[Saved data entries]

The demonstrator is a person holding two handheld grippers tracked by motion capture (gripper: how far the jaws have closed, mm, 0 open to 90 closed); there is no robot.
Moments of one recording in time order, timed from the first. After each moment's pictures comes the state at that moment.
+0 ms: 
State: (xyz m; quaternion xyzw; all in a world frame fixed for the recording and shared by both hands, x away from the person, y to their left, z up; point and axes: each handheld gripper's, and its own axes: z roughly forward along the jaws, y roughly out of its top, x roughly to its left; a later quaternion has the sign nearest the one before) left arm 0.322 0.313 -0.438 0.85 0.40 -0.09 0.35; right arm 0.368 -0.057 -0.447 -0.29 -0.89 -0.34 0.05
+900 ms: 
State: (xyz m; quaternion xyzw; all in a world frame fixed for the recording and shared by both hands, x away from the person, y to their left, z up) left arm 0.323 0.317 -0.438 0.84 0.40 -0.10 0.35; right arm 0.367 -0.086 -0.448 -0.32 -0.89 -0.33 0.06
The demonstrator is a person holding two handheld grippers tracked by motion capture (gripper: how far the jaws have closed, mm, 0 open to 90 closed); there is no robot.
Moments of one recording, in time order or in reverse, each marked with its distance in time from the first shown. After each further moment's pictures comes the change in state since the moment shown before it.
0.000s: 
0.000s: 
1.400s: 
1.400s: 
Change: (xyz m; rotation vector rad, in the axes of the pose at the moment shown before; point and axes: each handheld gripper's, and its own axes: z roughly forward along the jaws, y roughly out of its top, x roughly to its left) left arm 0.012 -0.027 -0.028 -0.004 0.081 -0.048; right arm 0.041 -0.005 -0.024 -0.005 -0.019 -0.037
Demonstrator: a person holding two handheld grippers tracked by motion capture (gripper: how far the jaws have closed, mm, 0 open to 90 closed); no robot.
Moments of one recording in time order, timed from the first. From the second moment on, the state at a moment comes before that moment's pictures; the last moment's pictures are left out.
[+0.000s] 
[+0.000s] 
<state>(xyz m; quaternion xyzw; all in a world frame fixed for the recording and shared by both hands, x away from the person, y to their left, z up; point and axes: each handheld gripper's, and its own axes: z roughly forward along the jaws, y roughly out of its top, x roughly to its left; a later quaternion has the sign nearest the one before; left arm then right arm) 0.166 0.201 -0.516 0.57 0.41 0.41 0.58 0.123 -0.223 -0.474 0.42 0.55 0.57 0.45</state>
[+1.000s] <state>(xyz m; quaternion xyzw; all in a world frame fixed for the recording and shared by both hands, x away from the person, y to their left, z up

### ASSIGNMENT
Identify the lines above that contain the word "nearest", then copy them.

### YOUR RESPONSE
State: (xyz m; quaternion xyzw; all in a world frame fixed for the recording and shared by both hands, x away from the person, y to their left, z up; point and axes: each handheld gripper's, and its own axes: z roughly forward along the jaws, y roughly out of its top, x roughly to its left; a later quaternion has the sign nearest the one before) left arm 0.322 0.313 -0.438 0.85 0.40 -0.09 0.35; right arm 0.368 -0.057 -0.447 -0.29 -0.89 -0.34 0.05
<state>(xyz m; quaternion xyzw; all in a world frame fixed for the recording and shared by both hands, x away from the person, y to their left, z up; point and axes: each handheld gripper's, and its own axes: z roughly forward along the jaws, y roughly out of its top, x roughly to its left; a later quaternion has the sign nearest the one before; left arm then right arm) 0.166 0.201 -0.516 0.57 0.41 0.41 0.58 0.123 -0.223 -0.474 0.42 0.55 0.57 0.45</state>

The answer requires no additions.